Combien de temps allons-nous garder les mêmes éléments en place, tant sur la glace qu’à l’administration? Il est difficile de prédire exactement.

“Cette défaite fait plus mal que les autres”, a résumé Sheldon Keefe. Peut-être que ça fera encore plus mal.

Écrit à l’avance

Jusqu’où peut-on écrire l’histoire d’un match plus de sept heures avant qu’il ne commence ?

Dans la matinée, les représentants du Lightning respiraient la confiance. Celui de ceux qui y sont déjà allés, qui savent comment s’y prendre pour terminer la journée en beauté.

Trois déclarations à la suite.

Corey Perry : « C’est le genre de jeu qui crée des héros. C’est peut-être quelqu’un dont on n’a jamais entendu parler. Que vous ayez beaucoup d’expérience ou très peu, peu importe. »

Ryan McDonagh à propos de l’impact de la foule dans le match 7 : « Cela peut aller dans les deux sens. En marquant le premier but, vous pouvez rapidement faire taire la foule. »

L’entraîneur-chef Jon Cooper : « Andrei Vasilevskiy est à son meilleur lorsque les projecteurs sont le plus braqués sur lui. Il l’a fait plusieurs fois, et j’attends ça ce soir. »

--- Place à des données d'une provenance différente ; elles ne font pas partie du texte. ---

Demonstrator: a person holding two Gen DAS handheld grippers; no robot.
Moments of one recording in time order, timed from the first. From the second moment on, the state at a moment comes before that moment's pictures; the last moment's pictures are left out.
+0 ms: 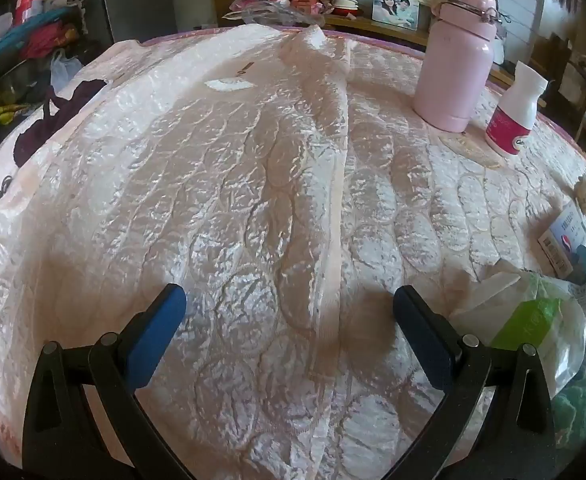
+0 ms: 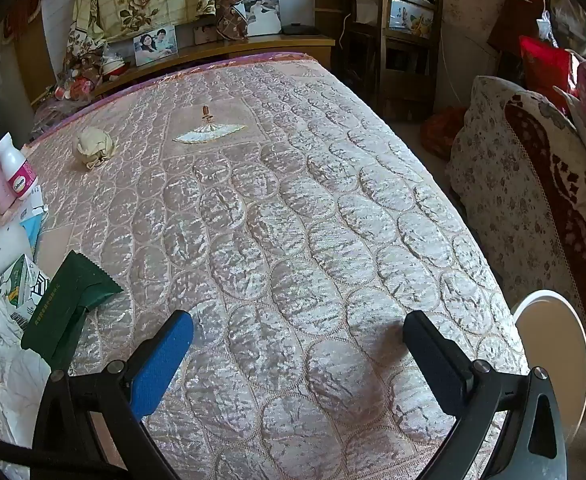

Les trois prédictions se sont réalisées avec une précision presque troublante. Dans un club rempli de joueurs vedettes, peu d’yeux étaient rivés sur un joueur de troisième ligne. Pourtant, c’est Nick Paul qui a inspiré son camp. Non seulement il a marqué deux buts, mais il a été de toutes les batailles, en attaque comme en défense. Pour ce natif de la banlieue de Toronto, que le Lightning a acquis à la date limite des transactions des Sénateurs d’Ottawa, difficile d’imaginer scénario plus poétique.

Quant à la foule, McDonagh n’aurait pas pu mieux résumer ce qui s’est passé. Après le deuxième filet de Paul, le niveau de décibels dans la Scotiabank Arena était à peu près celui d’une bibliothèque.

Quant à Vasilevskiy, qui n’avait pas offert une performance particulièrement brillante lors des six premiers matchs de la série, il a été impérial du début à la fin. Mine de rien, depuis le début des séries éliminatoires 2020, il affiche désormais un taux d’arrêts de .970 en 9 matchs décisifs (258 arrêts sur 266 tirs). Aucun qualificatif ne peut décrire ce niveau de domination.

“Cette équipe a une recette”, a déclaré Keefe, presque admiratif. Rien à dire à ce sujet. Et cette recette fonctionne toujours. C’est désormais aux Panthers de la Floride de le décrypter au second tour.

Nous leur souhaitons bonne chance. Ainsi que les Leafs, en fait, qui devront faire face à différents problèmes.